Seit damals hat sich meine Meinung verfestigt. Zu all den Rücktritten und Gesetzespannen dieser Regierung, kein Wort. Zu kritischen Rechnungshofberichten, ORF Karrieren (VdBs Wahlkampfleiter Lockl), Postenschacher und Bundesheer Skandalen, Beschwichtigung und Durchhalteparolen, das war VdB seither.

Wenn ein zu Beginn seiner zweiten Funktionsperiode 79-jähriger seine Wiederkanditatur auf Tik Tok ankündigt, dann mag ihm jemand gesagt haben, dass ihn das jung wirken lässt. Wenn er sich dort zuerst mit seinem Namen vorstellt, um dann ohne Begründung um unsere Stimme zu bitten, hat sich das so weit von einer ernstzunehmenden politischen Position entfernt, dass er dem bunten Haufen seiner Mitbewerber diesbezüglich nichts als ein größeres Wahlbudget voraus hat und die Unterstützung, die sich sich weiterhin von ihm exkulpieren lassen wollen, NICHT SO ZU SEIN.
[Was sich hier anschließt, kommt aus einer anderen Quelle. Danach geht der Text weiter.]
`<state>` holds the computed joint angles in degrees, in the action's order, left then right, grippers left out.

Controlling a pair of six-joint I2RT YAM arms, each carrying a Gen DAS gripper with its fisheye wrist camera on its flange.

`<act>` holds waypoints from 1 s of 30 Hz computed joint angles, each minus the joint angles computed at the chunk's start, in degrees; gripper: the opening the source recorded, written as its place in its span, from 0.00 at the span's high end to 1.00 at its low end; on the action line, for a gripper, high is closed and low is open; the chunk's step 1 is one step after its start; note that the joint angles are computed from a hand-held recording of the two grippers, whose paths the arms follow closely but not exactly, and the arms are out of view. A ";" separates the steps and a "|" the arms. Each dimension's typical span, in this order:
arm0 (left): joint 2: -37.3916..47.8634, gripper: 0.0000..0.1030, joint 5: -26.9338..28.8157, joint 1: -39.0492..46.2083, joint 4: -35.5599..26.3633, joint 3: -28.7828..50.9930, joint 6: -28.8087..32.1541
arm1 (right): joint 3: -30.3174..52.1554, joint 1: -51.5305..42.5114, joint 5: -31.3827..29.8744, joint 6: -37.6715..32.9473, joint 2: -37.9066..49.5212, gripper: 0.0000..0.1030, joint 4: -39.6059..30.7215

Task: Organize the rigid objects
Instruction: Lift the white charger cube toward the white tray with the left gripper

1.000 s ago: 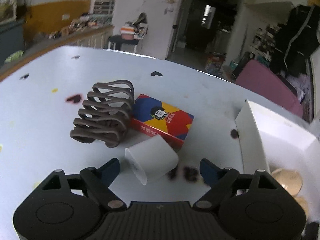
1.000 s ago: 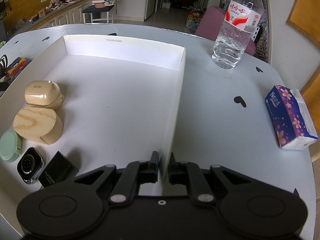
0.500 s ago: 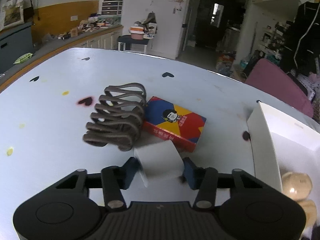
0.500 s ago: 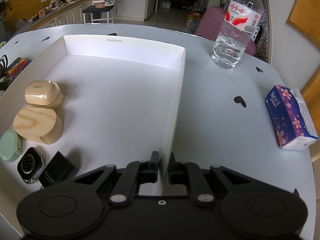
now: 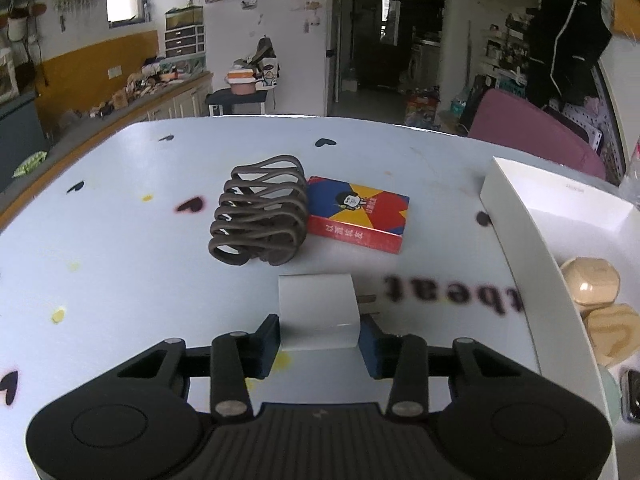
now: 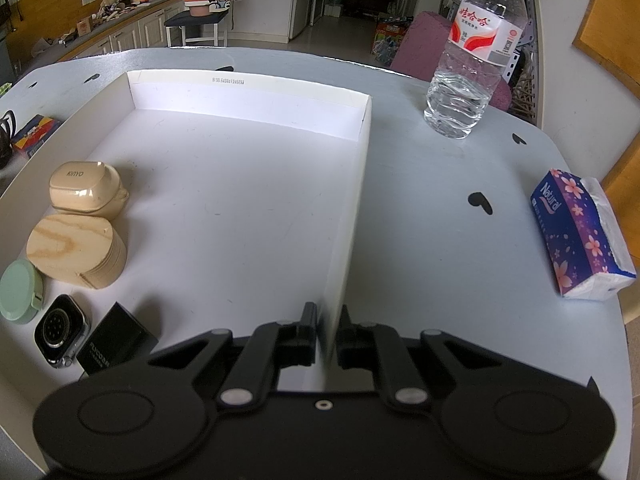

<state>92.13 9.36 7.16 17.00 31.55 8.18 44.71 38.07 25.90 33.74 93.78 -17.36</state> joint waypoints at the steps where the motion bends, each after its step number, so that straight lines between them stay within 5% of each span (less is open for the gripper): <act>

Das politische Selbstverständnis und Selbsverleugnung von Leuten wie VdB hat Österreich zu dem gemacht was es ist und nicht das

Alles andere als eine Wiederwahl VdB scheint angesichts der rechts-rechten Mitbewerber unwahrscheinlich, aber halt im zweiten Wahlgang auch nicht ausgeschlossen. D.h. werde ich im ersten Wahlgang den ärztlichen Kollege unterstützen, auch wenn ich Wein lieber trinke als Bier.